__YOUR INSTRUCTIONS__
Please print the entries below exactly, from the line with "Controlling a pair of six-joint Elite" through the line with "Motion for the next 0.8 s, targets", including both of those lines and leaving out all others.

┏━━

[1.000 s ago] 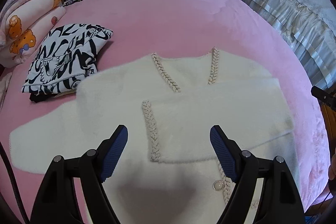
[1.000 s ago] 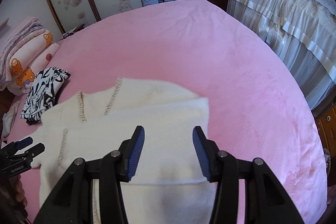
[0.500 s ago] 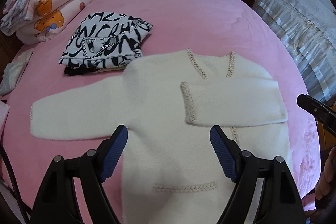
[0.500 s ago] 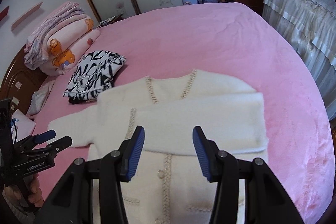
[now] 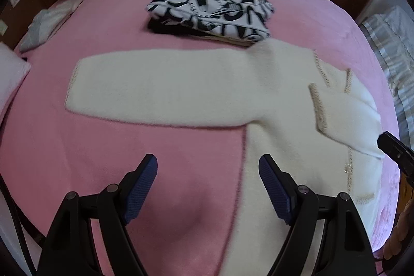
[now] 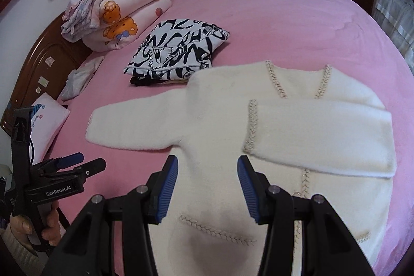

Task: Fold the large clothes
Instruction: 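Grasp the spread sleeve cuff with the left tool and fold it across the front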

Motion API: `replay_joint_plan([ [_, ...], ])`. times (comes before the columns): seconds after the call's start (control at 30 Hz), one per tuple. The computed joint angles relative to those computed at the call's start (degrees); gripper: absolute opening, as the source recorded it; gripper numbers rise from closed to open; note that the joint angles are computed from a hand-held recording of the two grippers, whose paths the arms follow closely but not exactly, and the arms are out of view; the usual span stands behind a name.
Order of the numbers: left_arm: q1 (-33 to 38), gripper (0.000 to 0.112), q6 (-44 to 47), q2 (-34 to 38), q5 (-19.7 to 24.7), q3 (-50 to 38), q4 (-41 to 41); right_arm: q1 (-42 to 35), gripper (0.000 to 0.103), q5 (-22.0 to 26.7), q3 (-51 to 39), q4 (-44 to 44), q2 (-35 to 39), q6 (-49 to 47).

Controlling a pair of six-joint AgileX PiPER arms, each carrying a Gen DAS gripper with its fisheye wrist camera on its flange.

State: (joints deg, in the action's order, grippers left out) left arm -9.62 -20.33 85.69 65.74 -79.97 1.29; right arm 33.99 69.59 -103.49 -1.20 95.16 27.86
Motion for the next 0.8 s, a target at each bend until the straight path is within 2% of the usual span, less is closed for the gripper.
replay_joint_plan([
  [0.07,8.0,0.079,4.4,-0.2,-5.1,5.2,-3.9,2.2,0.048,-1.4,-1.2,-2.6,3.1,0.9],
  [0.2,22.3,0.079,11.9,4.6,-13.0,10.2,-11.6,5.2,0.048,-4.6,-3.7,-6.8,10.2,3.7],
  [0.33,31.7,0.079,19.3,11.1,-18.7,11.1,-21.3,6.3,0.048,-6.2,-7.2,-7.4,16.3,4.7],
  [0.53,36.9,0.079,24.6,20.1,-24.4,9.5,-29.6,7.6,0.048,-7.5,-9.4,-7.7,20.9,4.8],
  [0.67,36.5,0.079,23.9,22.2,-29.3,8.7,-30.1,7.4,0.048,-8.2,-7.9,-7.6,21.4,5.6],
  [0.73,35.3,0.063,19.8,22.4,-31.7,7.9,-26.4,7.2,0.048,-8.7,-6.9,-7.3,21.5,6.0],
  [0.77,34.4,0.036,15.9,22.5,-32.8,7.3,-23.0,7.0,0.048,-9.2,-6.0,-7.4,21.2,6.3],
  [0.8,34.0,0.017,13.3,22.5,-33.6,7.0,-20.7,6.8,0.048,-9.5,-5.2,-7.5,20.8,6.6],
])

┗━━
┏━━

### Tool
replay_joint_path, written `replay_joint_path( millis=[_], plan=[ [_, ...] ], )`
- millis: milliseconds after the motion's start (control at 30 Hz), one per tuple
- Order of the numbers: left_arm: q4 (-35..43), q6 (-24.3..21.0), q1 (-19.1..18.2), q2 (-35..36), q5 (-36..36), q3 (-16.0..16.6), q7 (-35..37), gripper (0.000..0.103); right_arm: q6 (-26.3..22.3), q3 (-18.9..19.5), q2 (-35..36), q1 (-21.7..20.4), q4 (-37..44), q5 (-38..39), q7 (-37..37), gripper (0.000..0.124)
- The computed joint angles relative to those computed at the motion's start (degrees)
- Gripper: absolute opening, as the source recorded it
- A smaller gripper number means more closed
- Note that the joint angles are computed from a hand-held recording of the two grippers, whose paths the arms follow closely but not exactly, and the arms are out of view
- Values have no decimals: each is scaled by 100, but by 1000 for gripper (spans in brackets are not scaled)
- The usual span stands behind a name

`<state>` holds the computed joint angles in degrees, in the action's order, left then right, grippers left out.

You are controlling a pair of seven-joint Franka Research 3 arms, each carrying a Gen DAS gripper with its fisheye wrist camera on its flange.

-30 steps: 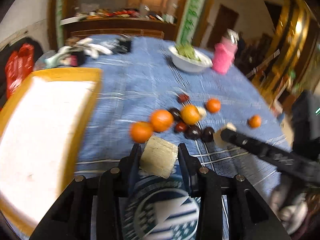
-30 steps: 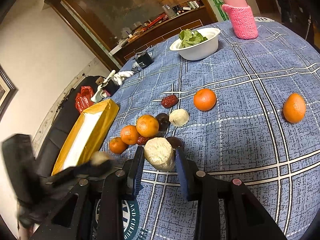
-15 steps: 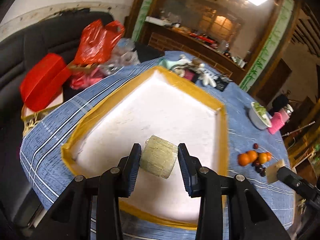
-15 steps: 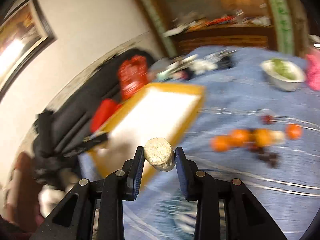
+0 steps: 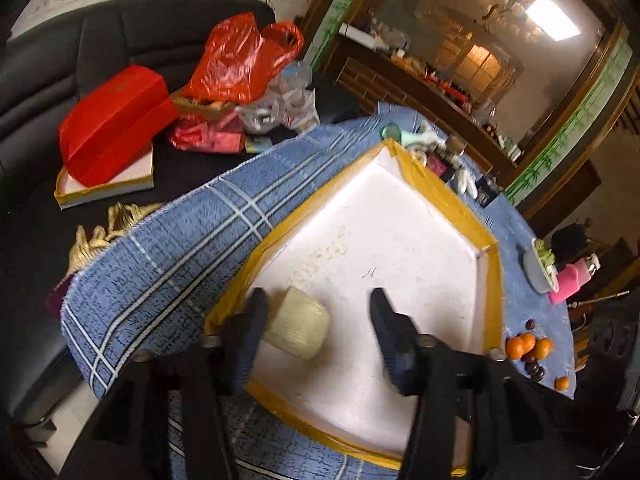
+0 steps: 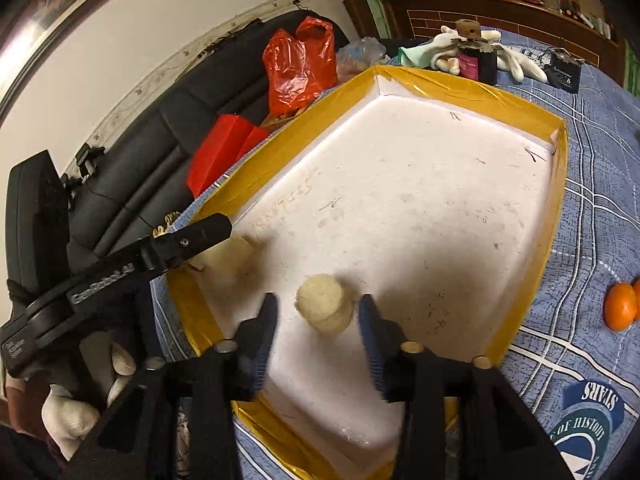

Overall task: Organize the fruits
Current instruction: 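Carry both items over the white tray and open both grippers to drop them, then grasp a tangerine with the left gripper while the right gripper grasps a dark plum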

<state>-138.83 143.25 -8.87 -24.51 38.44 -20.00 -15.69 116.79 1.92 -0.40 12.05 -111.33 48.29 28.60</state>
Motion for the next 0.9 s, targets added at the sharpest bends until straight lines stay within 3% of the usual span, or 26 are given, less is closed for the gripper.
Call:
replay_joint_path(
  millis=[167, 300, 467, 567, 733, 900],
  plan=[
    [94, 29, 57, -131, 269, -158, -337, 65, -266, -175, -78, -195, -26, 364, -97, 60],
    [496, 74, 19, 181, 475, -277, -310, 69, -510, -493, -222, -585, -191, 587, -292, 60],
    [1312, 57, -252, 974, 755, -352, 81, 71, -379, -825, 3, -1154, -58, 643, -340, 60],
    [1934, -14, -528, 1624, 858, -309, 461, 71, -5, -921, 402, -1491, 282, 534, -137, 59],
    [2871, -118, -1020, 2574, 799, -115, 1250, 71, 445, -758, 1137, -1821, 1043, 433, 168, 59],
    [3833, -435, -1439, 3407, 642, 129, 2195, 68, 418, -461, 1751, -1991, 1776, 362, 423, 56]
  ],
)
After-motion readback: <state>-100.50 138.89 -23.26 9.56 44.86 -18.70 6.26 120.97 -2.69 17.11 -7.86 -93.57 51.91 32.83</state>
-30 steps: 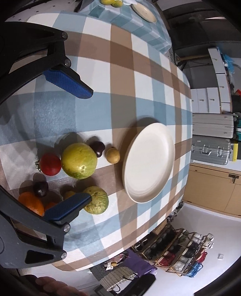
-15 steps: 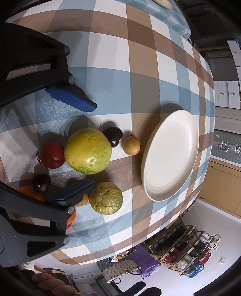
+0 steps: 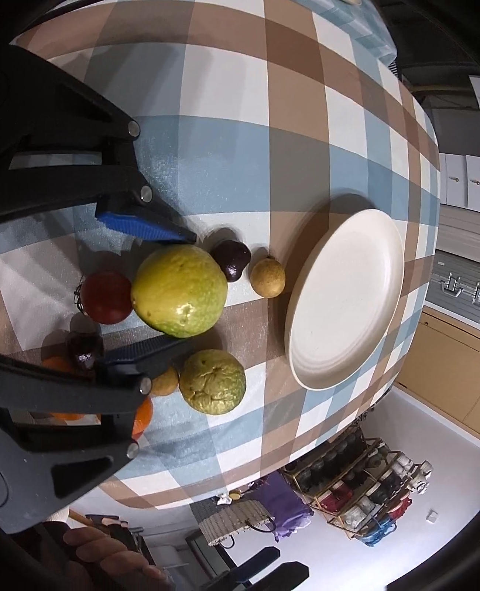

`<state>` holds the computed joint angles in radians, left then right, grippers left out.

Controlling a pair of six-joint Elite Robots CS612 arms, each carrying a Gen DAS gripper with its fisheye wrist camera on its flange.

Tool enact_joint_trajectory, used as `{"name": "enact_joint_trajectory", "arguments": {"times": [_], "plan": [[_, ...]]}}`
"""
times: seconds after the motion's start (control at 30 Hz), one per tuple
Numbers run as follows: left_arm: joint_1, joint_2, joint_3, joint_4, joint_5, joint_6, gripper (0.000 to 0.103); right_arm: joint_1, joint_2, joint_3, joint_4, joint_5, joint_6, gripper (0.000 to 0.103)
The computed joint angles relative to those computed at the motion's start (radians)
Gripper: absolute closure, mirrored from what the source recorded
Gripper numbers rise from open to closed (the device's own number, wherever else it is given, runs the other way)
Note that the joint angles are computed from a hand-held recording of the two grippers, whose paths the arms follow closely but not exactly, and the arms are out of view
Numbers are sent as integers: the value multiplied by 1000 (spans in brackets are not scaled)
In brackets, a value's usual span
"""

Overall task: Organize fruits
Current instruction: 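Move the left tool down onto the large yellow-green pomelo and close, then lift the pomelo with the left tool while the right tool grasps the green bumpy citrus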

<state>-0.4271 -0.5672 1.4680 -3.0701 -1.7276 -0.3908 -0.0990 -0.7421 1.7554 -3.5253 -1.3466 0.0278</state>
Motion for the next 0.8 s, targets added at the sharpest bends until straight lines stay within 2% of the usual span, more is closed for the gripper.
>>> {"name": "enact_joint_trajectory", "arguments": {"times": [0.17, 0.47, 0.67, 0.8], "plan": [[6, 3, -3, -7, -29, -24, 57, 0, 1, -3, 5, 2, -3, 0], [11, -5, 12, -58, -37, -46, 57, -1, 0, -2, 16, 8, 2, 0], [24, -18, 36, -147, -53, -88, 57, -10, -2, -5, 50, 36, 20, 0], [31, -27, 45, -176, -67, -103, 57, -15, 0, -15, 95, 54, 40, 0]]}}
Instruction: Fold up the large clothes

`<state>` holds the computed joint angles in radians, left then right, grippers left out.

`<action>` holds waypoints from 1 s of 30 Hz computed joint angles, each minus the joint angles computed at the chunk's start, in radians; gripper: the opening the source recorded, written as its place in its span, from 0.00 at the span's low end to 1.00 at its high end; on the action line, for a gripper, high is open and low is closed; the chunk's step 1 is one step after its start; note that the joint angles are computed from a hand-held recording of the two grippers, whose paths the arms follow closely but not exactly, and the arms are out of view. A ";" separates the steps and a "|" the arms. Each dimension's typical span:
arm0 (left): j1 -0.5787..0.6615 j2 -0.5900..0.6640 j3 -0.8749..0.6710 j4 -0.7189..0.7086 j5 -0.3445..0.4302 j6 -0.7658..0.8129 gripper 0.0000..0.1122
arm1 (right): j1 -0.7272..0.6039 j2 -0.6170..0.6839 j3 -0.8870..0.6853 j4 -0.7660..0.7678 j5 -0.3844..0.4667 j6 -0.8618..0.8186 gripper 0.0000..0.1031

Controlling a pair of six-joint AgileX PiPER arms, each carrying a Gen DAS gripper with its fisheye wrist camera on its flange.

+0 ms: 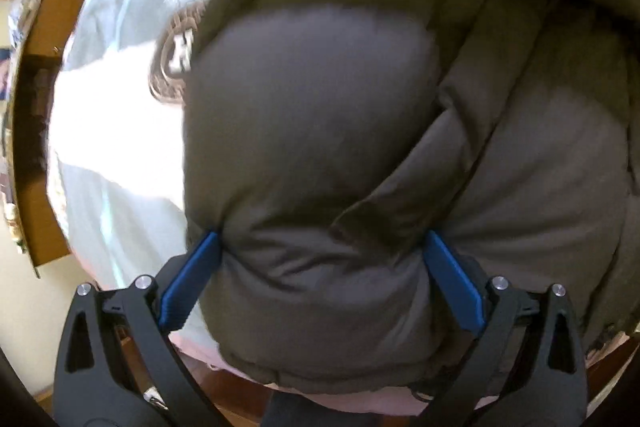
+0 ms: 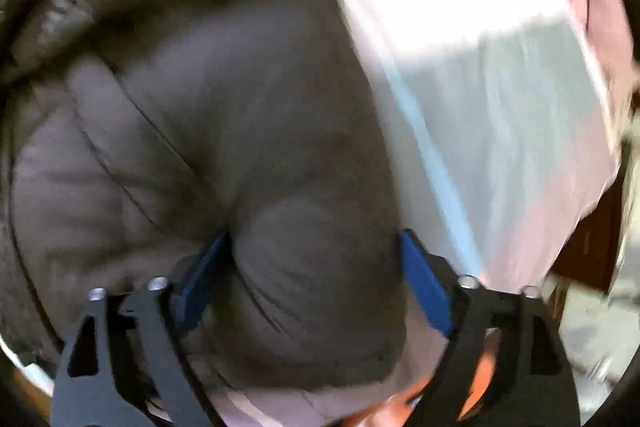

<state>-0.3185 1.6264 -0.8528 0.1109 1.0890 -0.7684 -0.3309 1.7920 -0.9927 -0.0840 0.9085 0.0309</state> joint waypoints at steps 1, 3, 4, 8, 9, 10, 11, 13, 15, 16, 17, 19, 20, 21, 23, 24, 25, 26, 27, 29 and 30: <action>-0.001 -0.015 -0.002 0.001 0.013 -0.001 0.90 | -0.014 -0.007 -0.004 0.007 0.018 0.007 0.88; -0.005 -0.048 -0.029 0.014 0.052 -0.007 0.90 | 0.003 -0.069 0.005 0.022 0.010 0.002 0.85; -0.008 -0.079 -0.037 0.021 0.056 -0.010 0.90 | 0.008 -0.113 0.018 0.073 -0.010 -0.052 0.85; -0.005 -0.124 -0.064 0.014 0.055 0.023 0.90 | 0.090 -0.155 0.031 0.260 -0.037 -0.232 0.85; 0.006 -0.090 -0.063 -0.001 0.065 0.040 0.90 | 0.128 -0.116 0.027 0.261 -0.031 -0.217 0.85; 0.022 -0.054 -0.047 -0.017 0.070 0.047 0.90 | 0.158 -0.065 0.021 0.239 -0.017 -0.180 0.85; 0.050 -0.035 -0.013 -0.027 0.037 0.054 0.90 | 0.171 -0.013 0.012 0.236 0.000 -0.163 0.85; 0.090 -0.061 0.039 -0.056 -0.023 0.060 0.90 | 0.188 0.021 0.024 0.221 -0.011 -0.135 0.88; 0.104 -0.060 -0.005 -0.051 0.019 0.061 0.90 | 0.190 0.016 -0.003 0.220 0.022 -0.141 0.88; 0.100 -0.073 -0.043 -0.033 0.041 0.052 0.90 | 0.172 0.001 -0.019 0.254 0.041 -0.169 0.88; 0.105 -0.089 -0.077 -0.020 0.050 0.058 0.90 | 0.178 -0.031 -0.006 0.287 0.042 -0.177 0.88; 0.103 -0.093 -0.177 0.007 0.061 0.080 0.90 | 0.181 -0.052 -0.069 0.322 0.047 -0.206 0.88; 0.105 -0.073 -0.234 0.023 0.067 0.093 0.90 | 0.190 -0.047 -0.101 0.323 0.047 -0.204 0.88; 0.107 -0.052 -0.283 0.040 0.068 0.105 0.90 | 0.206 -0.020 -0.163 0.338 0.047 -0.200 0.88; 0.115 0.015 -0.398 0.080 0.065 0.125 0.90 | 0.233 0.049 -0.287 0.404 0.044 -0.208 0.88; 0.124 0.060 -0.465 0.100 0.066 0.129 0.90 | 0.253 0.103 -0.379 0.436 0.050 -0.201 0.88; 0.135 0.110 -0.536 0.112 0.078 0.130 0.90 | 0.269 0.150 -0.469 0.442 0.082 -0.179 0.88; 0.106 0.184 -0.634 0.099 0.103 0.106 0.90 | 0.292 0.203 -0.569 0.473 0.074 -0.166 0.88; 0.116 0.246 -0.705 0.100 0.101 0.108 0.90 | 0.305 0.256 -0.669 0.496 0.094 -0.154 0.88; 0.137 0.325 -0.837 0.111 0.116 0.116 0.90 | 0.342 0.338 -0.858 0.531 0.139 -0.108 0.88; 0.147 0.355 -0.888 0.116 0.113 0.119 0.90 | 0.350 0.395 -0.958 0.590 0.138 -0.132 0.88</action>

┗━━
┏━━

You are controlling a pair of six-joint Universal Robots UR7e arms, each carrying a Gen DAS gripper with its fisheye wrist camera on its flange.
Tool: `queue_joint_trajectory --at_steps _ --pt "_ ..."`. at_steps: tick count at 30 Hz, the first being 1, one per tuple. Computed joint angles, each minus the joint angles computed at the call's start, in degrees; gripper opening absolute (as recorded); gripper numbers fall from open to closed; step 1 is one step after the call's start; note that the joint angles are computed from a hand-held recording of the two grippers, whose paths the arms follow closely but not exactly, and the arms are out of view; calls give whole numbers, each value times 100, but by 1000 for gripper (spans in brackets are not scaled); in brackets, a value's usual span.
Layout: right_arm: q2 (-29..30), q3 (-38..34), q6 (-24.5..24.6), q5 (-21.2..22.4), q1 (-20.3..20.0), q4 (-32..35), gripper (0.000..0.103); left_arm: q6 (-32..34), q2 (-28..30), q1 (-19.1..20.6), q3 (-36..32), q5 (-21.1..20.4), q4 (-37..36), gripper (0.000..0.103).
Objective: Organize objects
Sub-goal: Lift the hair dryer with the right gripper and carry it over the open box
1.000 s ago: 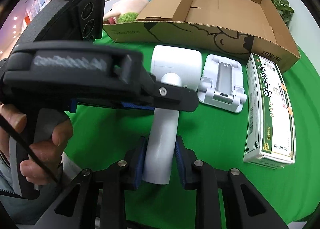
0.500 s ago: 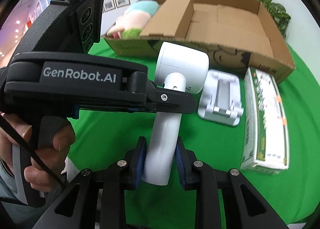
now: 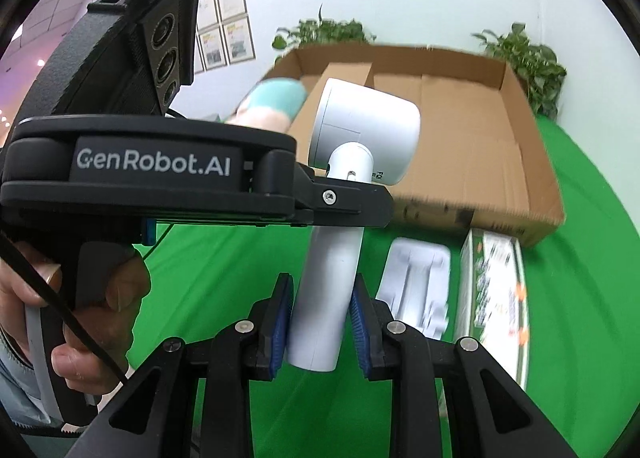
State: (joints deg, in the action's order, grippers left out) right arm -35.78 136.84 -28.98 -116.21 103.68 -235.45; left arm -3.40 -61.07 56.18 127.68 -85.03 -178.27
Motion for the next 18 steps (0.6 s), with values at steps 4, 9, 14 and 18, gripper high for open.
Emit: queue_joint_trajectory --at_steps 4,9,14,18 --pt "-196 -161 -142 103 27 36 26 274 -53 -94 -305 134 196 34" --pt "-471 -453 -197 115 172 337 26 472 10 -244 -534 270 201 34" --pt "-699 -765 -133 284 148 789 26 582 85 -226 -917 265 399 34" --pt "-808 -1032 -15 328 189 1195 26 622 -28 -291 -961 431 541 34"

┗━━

__SOLUTION TO THIS TASK__
Controlling a pair of six-joint Elite Robots CS612 arms, each carrying a Gen DAS gripper with its fisheye wrist camera on its flange.

Tool enact_joint_trajectory, used as `{"name": "enact_joint_trajectory", "arguments": {"times": [_], "plan": [[_, ...]]}}`
"""
times: seconds after the motion's start (control at 30 Hz), one per tuple
Numbers run as follows: left_arm: joint_1, joint_2, joint_3, joint_4, joint_5, joint_6, gripper (0.000 to 0.103); right_arm: joint_1, joint_2, joint_3, joint_4, joint_5, joint_6, gripper (0.000 to 0.103)
The computed joint angles relative to those computed at the motion's start (radians)
Gripper: absolute closure, mirrored from what the source recorded
Gripper numbers rise from open to closed (the device's own number, wherever else it is given, runs the other way)
Note that the joint angles are computed from a hand-held recording of the two grippers, whose paths the arms follow closely but not exactly, and the arms are out of view
Numbers are sent as integers: the value multiplied by 1000 (spans in brackets are not scaled)
In brackets, a value's usual span
"""

Overall task: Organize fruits
Current instruction: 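Move the left tool down onto the large yellow-green pomelo and close, then lift the pomelo with the left tool while the right tool grasps the green bumpy citrus
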
<state>-0.4271 -0.5672 1.4680 -3.0701 -1.7276 -0.3908 -0.0990 -0.7421 1.7554 -3.5253 -1.3466 0.0278</state>
Motion for the next 0.8 s, targets added at the sharpest bends until straight lines stay within 2% of the usual span, more is closed for the gripper.

The exercise requires no additional content.